[WHAT YOU WILL DO]: For the word "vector", determine how many lines of the entries below contain it, and give only that number.
BEGIN RECORDS FOR THIS EXERCISE
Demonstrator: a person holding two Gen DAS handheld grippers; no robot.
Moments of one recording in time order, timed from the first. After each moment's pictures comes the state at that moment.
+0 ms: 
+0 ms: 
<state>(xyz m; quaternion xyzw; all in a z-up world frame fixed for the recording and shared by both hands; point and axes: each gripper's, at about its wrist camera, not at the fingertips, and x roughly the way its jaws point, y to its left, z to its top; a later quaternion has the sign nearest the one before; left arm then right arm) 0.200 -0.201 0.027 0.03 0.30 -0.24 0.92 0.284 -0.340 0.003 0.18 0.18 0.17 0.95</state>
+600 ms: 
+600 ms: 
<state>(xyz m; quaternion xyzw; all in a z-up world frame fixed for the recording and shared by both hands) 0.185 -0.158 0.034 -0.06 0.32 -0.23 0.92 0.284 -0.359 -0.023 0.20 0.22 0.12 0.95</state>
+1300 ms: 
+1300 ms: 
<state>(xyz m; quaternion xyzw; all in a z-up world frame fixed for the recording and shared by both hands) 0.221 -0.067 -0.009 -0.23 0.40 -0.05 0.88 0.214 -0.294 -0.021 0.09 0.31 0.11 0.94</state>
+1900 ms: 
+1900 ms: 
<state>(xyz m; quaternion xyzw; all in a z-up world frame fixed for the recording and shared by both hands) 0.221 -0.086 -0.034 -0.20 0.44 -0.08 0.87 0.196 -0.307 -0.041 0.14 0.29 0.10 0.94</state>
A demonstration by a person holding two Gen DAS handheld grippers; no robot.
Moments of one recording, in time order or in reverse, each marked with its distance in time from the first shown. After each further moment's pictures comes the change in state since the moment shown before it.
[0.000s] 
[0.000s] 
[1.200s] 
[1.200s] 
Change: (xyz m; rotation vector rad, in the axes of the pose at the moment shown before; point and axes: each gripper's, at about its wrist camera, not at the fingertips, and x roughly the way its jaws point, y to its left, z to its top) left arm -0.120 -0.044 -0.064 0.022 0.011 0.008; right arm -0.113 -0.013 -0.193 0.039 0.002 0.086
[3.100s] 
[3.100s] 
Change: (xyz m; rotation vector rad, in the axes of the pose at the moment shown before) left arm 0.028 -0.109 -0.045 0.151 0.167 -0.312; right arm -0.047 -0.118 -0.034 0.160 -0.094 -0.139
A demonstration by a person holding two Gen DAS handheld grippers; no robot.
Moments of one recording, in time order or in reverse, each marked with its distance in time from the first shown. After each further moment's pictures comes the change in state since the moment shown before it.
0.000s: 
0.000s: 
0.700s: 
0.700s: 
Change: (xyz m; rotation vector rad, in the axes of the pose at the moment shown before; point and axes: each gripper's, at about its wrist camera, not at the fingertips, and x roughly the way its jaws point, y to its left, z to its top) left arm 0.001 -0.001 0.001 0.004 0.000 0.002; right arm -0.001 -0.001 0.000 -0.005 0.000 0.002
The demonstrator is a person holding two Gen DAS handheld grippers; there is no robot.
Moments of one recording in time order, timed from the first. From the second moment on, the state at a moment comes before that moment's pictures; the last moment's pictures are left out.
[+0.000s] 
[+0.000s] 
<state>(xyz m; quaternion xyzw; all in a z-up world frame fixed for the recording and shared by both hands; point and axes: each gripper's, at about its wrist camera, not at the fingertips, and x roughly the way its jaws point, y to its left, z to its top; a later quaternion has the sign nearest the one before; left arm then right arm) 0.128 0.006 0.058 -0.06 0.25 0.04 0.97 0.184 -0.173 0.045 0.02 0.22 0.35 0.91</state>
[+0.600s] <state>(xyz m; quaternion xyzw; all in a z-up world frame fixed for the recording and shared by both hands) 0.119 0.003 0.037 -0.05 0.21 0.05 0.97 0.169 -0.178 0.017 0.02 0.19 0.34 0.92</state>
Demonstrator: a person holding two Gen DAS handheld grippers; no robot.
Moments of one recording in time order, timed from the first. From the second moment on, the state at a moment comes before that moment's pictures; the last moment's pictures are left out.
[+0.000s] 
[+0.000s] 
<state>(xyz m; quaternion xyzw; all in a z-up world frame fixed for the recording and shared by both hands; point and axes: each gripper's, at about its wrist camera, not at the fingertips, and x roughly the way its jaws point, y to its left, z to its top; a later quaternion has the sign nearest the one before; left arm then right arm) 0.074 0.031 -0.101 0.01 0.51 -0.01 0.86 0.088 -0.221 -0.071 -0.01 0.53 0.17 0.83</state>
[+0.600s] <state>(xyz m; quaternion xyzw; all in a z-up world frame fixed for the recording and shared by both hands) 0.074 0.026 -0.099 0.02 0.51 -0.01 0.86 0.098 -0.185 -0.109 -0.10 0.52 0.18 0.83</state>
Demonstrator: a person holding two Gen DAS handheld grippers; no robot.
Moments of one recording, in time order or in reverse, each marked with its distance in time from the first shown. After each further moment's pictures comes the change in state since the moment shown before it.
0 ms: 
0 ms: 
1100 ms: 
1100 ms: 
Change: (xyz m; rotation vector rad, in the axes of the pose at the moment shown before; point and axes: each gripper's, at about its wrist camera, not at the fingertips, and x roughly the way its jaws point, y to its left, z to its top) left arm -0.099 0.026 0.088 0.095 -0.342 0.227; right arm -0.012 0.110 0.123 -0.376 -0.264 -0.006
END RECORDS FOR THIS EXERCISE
[SOLUTION FOR THIS TASK]: 4